In all, 2,007,675 total distinct tokens are different from their lemma. This is a surprisingly large number suggesting that many of these may be misspellings and rare words. What if we limit to just those token-lemma pairs seen in at least 11 pairings (this can be a grammatical context or a 15 minute interval)?

SELECT LOWER(token), LOWER(lemma), count(1) count FROM `gdelt-bq.gdeltv2.web_pos` where lang='en' and token!=lemma group by LOWER(token), LOWER(lemma) having count>10 order by count desc

This reduces the total count to 240,020 distinct tokens with lemmas different from the original token.

What is the part of speech breakdown of the dataset?
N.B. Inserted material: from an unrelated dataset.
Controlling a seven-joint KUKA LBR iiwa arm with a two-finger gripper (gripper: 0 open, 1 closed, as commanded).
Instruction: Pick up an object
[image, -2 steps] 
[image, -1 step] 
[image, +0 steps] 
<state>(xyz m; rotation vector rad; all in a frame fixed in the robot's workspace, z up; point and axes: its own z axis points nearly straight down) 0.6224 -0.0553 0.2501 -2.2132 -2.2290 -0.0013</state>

How many more nouns do we see compared to verbs?

select posTag, sum(count) count FROM `gdelt-bq.gdeltv2.web_pos` where lang='en' group by posTag order by count desc

This yields the table below (see the Cloud Natural Language API documentation for definitions):

posTag Count %
NOUN 30,339,745,788 29.99
PUNCT 14,668,416,836 14.5
VERB 14,219,986,924 14.06
ADP 10,692,080,137 10.57
DET 8,562,611,500 8.46
ADJ 5,840,252,133 5.77
PRON 4,202,292,240 4.15
ADV 3,661,411,543 3.62
NUM 2,861,812,273 2.83
CONJ 2,788,993,340 2.76
PRT 2,369,605,987 2.34
X 956,943,528 0.95

Interestingly, despite its ubiquity, punctuation accounts for just 14.5% of the total token volume, a little more than verbs, while nouns account for almost 30%. The label "X" refers to "Other: foreign words, typos, abbreviations" meaning that 99.05% of words in the dataset have an assigned linguistic role.

What about their dependency roles? Once again, a single SQL query is all that's required.
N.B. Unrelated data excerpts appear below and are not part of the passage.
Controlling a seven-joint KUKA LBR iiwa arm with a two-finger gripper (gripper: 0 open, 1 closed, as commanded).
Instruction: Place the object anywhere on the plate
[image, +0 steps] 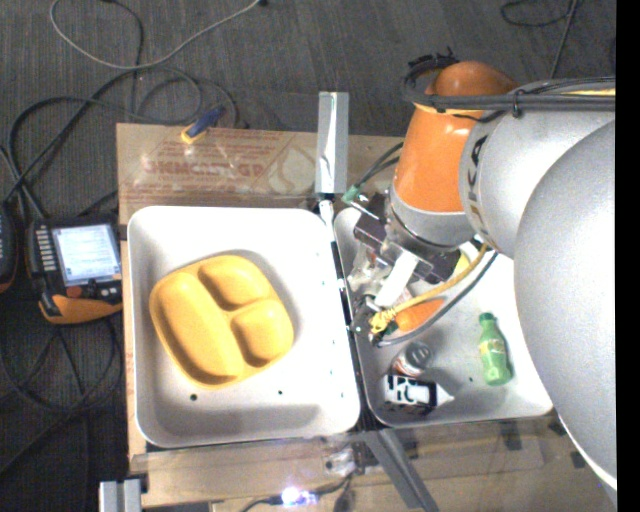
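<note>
We see the carrot (420, 312) in the right bin (520, 398), under the gripper (385, 295); whether it is grasped, we cannot tell. If the carrot is not truly held, it may remain there and never reach the one yellow plate (222, 318) in the left bin (160, 235). We count also one green bottle (491, 348) and one dark packet (411, 392).

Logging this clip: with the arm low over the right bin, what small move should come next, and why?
Probably a short descent onto the orange carrot-like object beneath the gripper. The gripper hangs over the right bin, and the yellow divided plate in the left bin carries nothing.
</note>
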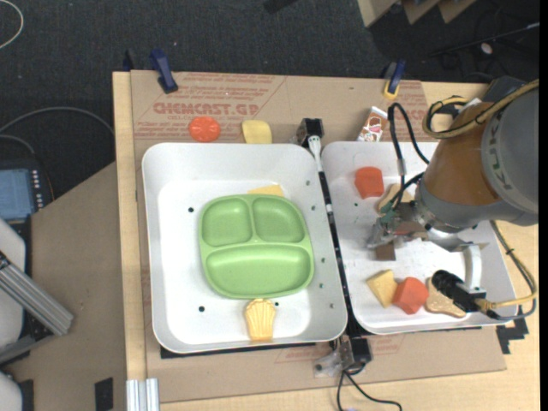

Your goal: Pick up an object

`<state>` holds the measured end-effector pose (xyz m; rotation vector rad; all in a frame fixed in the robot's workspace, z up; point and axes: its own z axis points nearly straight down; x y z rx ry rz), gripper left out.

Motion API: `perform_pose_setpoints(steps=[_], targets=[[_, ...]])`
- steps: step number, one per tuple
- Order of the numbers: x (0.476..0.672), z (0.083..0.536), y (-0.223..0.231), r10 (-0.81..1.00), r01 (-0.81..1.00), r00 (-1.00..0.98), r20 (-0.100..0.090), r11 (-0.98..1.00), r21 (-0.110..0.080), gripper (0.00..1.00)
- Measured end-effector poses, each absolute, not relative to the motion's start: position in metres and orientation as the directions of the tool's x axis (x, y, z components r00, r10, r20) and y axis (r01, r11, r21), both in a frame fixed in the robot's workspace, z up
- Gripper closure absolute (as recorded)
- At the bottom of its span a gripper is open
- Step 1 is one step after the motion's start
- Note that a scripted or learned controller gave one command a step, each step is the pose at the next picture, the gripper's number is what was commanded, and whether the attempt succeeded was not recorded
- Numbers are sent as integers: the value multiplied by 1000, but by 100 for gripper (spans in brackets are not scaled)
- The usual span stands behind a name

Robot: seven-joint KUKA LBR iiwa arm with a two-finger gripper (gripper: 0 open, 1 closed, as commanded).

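The jaws are being held low over the middle of the right bin (351, 212), and their spread is being hidden by the wrist, so it cannot be told. A yellow wedge (382, 287) is being judged the nearest candidate, lying just toward the view's near edge beside a red block (411, 294). An orange block (369, 181) is lying farther off.

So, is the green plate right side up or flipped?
Right side up: the plate, in the left bin, shows three hollow compartments with raised dividers facing the camera.
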<state>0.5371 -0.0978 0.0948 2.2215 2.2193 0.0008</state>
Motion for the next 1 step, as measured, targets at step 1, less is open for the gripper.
perform_pose_setpoints(steps=[1], targets=[[605, 192, -32, 1000, 1000, -10, 1, 10, 16, 100]])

select dependencyLabel, sum(count) count FROM `gdelt-bq.gdeltv2.web_pos` where lang='en' group by dependencyLabel order by count desc

This yields the table below (see the Cloud Natural Language API documentation for definitions):

dependencyLabel Count %
P 14,978,583,119 14.81
PREP 9,400,425,051 9.29
POBJ 8,900,253,352 8.8
NN 8,246,920,859 8.15
DET 7,483,773,285 7.4
NSUBJ 6,521,929,575 6.45
AMOD 5,011,074,619 4.95
DOBJ 4,141,047,892 4.09
ROOT 3,774,814,457 3.73
AUX 3,375,326,375 3.34
CONJ 3,223,887,459 3.19
ADVMOD 3,164,811,153 3.13
CC 2,789,876,948 2.76
NUM 1,865,646,399 1.84
POSS 1,759,028,293 1.74
DEP 1,677,733,243 1.66
APPOS 1,522,666,088 1.51
CCOMP 1,462,459,573 1.45
XCOMP 1,214,964,517 1.2
MARK 1,032,397,231 1.02
RCMOD 890,104,048 0.88
VMOD 864,783,810 0.85
AUXPASS 776,299,987 0.77
ADVCL 749,694,374 0.74
ACOMP 718,181,564 0.71
NSUBJPASS 670,925,459 0.66
ATTR 667,006,502 0.66
PS 664,259,826 0.66
PCOMP 630,466,510 0.62
NEG 549,964,461 0.54
TMOD 393,526,973 0.39
PRT 332,119,940 0.33
PARATAXIS 297,485,305 0.29
TITLE 281,195,129 0.28
NPADVMOD 225,647,728 0.22
NUMBER 189,552,961 0.19
EXPL 120,628,958 0.12
QUANTMOD 94,776,418 0.09
MWE 92,056,954 0.09
UNKNOWN 86,213,529 0.09
IOBJ 70,724,484 0.07
CSUBJ 66,722,115 0.07
SUFFIX 49,822,065 0.05
DISCOURSE 49,479,219 0.05
PREDET 47,201,936 0.05
PRECONJ 36,121,954 0.04
CSUBJPASS 977,932 0
GOESWITH 589,888 0
REPARANDUM 2,676 0
PARTMOD 26 0
VOCATIVE 10 0

BigQuery's immense scalability makes it a perfect lens through which to understand the macro-scale patterns of our world through Google's AI offerings like Cloud Natural Language API.